- Opening Delimiter -
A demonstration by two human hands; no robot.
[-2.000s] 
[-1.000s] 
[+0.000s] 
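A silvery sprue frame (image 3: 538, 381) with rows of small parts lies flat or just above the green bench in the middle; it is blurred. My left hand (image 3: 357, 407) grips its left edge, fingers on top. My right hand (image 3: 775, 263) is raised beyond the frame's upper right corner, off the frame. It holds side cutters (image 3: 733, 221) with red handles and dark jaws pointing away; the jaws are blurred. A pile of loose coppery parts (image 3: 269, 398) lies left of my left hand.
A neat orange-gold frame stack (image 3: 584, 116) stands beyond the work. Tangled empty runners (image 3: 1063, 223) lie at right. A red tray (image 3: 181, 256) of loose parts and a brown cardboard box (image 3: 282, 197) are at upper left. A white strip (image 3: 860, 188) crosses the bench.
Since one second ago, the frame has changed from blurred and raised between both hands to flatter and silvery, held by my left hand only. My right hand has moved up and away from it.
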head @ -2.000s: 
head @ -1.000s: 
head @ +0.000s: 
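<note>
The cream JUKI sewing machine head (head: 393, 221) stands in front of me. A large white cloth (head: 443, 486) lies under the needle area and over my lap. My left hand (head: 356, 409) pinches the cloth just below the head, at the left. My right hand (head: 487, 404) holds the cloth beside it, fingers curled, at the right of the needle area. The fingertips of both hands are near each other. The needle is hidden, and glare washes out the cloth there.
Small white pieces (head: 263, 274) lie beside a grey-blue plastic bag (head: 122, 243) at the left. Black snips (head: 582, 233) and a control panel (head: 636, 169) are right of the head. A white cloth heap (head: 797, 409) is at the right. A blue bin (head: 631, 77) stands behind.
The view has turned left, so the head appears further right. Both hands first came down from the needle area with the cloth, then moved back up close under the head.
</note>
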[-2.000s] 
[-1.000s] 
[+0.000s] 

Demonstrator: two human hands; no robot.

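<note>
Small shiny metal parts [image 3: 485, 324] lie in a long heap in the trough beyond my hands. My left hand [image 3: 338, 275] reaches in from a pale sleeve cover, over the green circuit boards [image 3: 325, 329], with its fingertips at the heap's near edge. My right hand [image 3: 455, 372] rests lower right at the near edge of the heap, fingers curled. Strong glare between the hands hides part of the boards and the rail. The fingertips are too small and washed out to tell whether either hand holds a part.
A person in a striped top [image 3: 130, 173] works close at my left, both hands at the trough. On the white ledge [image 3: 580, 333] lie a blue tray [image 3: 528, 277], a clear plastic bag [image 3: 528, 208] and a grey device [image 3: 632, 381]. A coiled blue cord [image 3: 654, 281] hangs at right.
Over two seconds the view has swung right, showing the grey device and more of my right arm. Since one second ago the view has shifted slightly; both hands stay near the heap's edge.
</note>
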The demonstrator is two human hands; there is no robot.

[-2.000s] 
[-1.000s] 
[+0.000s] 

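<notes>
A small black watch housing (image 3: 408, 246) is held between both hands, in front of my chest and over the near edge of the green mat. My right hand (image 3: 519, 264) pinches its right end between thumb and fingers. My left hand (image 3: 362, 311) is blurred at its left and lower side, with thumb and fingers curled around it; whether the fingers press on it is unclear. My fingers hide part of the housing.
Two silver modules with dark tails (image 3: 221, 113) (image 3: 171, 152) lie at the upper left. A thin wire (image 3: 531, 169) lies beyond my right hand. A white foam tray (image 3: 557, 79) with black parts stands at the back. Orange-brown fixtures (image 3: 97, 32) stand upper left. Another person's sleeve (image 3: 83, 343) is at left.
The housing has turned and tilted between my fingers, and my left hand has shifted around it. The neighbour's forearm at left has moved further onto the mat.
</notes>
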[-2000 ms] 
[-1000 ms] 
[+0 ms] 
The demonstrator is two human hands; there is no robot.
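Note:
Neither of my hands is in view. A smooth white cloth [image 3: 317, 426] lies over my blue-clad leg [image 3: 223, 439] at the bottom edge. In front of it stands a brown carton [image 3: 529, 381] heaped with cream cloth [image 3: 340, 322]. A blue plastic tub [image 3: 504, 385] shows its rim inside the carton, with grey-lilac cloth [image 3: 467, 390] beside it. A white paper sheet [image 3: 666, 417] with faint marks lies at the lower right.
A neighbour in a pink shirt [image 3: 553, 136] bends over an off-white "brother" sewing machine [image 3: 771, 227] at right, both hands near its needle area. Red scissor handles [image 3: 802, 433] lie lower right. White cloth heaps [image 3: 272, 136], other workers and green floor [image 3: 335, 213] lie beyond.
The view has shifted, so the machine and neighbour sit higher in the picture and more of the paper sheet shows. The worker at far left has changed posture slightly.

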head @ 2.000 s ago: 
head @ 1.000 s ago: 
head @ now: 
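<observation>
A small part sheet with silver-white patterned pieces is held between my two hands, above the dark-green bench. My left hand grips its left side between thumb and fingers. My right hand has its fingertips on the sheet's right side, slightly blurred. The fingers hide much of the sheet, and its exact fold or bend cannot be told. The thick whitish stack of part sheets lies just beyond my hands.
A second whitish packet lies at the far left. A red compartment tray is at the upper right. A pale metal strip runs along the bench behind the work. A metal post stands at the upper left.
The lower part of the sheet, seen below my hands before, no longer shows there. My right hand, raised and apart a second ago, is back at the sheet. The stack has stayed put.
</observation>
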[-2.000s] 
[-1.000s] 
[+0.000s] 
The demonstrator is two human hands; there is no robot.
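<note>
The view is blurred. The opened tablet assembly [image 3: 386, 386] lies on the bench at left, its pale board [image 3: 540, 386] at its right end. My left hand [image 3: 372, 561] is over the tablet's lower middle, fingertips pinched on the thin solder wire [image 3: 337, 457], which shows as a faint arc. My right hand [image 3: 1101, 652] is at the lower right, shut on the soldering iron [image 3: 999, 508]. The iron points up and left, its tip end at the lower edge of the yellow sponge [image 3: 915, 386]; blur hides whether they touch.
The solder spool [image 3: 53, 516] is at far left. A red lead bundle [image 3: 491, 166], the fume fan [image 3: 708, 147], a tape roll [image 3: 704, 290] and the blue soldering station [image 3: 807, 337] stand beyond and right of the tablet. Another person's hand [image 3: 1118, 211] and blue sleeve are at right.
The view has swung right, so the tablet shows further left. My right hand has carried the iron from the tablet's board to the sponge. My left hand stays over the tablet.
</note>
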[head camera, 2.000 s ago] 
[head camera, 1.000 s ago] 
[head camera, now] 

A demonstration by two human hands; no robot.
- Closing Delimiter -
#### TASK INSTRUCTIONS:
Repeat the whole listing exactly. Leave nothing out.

#### WRITTEN REPLY:
A demonstration by two human hands; no robot.
[-2.000s] 
[-1.000s] 
[+0.000s] 
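A silvery sprue frame (image 3: 538, 381) with rows of small parts lies flat or just above the green bench in the middle; it is blurred. My left hand (image 3: 357, 407) grips its left edge, fingers on top. My right hand (image 3: 775, 263) is raised beyond the frame's upper right corner, off the frame. It holds side cutters (image 3: 733, 221) with red handles and dark jaws pointing away; the jaws are blurred. A pile of loose coppery parts (image 3: 269, 398) lies left of my left hand.
A neat orange-gold frame stack (image 3: 584, 116) stands beyond the work. Tangled empty runners (image 3: 1063, 223) lie at right. A red tray (image 3: 181, 256) of loose parts and a brown cardboard box (image 3: 282, 197) are at upper left. A white strip (image 3: 860, 188) crosses the bench.
Since one second ago, the frame has changed from blurred and raised between both hands to flatter and silvery, held by my left hand only. My right hand has moved up and away from it.
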head @ -2.000s: 
head @ -1.000s: 
head @ +0.000s: 
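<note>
The cream JUKI sewing machine head (head: 393, 221) stands in front of me. A large white cloth (head: 443, 486) lies under the needle area and over my lap. My left hand (head: 356, 409) pinches the cloth just below the head, at the left. My right hand (head: 487, 404) holds the cloth beside it, fingers curled, at the right of the needle area. The fingertips of both hands are near each other. The needle is hidden, and glare washes out the cloth there.
Small white pieces (head: 263, 274) lie beside a grey-blue plastic bag (head: 122, 243) at the left. Black snips (head: 582, 233) and a control panel (head: 636, 169) are right of the head. A white cloth heap (head: 797, 409) is at the right. A blue bin (head: 631, 77) stands behind.
The view has turned left, so the head appears further right. Both hands first came down from the needle area with the cloth, then moved back up close under the head.
</note>
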[-2.000s] 
[-1.000s] 
[+0.000s] 

Demonstrator: two human hands; no robot.

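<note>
Small shiny metal parts [image 3: 485, 324] lie in a long heap in the trough beyond my hands. My left hand [image 3: 338, 275] reaches in from a pale sleeve cover, over the green circuit boards [image 3: 325, 329], with its fingertips at the heap's near edge. My right hand [image 3: 455, 372] rests lower right at the near edge of the heap, fingers curled. Strong glare between the hands hides part of the boards and the rail. The fingertips are too small and washed out to tell whether either hand holds a part.
A person in a striped top [image 3: 130, 173] works close at my left, both hands at the trough. On the white ledge [image 3: 580, 333] lie a blue tray [image 3: 528, 277], a clear plastic bag [image 3: 528, 208] and a grey device [image 3: 632, 381]. A coiled blue cord [image 3: 654, 281] hangs at right.
Over two seconds the view has swung right, showing the grey device and more of my right arm. Since one second ago the view has shifted slightly; both hands stay near the heap's edge.
</note>
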The demonstrator is two human hands; there is no robot.

[-2.000s] 
[-1.000s] 
[+0.000s] 

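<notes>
A small black watch housing (image 3: 408, 246) is held between both hands, in front of my chest and over the near edge of the green mat. My right hand (image 3: 519, 264) pinches its right end between thumb and fingers. My left hand (image 3: 362, 311) is blurred at its left and lower side, with thumb and fingers curled around it; whether the fingers press on it is unclear. My fingers hide part of the housing.
Two silver modules with dark tails (image 3: 221, 113) (image 3: 171, 152) lie at the upper left. A thin wire (image 3: 531, 169) lies beyond my right hand. A white foam tray (image 3: 557, 79) with black parts stands at the back. Orange-brown fixtures (image 3: 97, 32) stand upper left. Another person's sleeve (image 3: 83, 343) is at left.
The housing has turned and tilted between my fingers, and my left hand has shifted around it. The neighbour's forearm at left has moved further onto the mat.
</notes>
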[-2000 ms] 
[-1000 ms] 
[+0 ms] 
The demonstrator is two human hands; there is no robot.
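Note:
Neither of my hands is in view. A smooth white cloth [image 3: 317, 426] lies over my blue-clad leg [image 3: 223, 439] at the bottom edge. In front of it stands a brown carton [image 3: 529, 381] heaped with cream cloth [image 3: 340, 322]. A blue plastic tub [image 3: 504, 385] shows its rim inside the carton, with grey-lilac cloth [image 3: 467, 390] beside it. A white paper sheet [image 3: 666, 417] with faint marks lies at the lower right.
A neighbour in a pink shirt [image 3: 553, 136] bends over an off-white "brother" sewing machine [image 3: 771, 227] at right, both hands near its needle area. Red scissor handles [image 3: 802, 433] lie lower right. White cloth heaps [image 3: 272, 136], other workers and green floor [image 3: 335, 213] lie beyond.
The view has shifted, so the machine and neighbour sit higher in the picture and more of the paper sheet shows. The worker at far left has changed posture slightly.
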
head @ 2.000 s ago: 
head @ 1.000 s ago: 
head @ now: 
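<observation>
A small part sheet with silver-white patterned pieces is held between my two hands, above the dark-green bench. My left hand grips its left side between thumb and fingers. My right hand has its fingertips on the sheet's right side, slightly blurred. The fingers hide much of the sheet, and its exact fold or bend cannot be told. The thick whitish stack of part sheets lies just beyond my hands.
A second whitish packet lies at the far left. A red compartment tray is at the upper right. A pale metal strip runs along the bench behind the work. A metal post stands at the upper left.
The lower part of the sheet, seen below my hands before, no longer shows there. My right hand, raised and apart a second ago, is back at the sheet. The stack has stayed put.
</observation>
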[-2.000s] 
[-1.000s] 
[+0.000s] 
The demonstrator is two human hands; there is no robot.
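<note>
The view is blurred. The opened tablet assembly [image 3: 386, 386] lies on the bench at left, its pale board [image 3: 540, 386] at its right end. My left hand [image 3: 372, 561] is over the tablet's lower middle, fingertips pinched on the thin solder wire [image 3: 337, 457], which shows as a faint arc. My right hand [image 3: 1101, 652] is at the lower right, shut on the soldering iron [image 3: 999, 508]. The iron points up and left, its tip end at the lower edge of the yellow sponge [image 3: 915, 386]; blur hides whether they touch.
The solder spool [image 3: 53, 516] is at far left. A red lead bundle [image 3: 491, 166], the fume fan [image 3: 708, 147], a tape roll [image 3: 704, 290] and the blue soldering station [image 3: 807, 337] stand beyond and right of the tablet. Another person's hand [image 3: 1118, 211] and blue sleeve are at right.
The view has swung right, so the tablet shows further left. My right hand has carried the iron from the tablet's board to the sponge. My left hand stays over the tablet.
</note>
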[head camera, 2.000 s ago] 
[head camera, 1.000 s ago] 
[head camera, now] 

A demonstration by two human hands; no robot.

That completes the response to the exercise.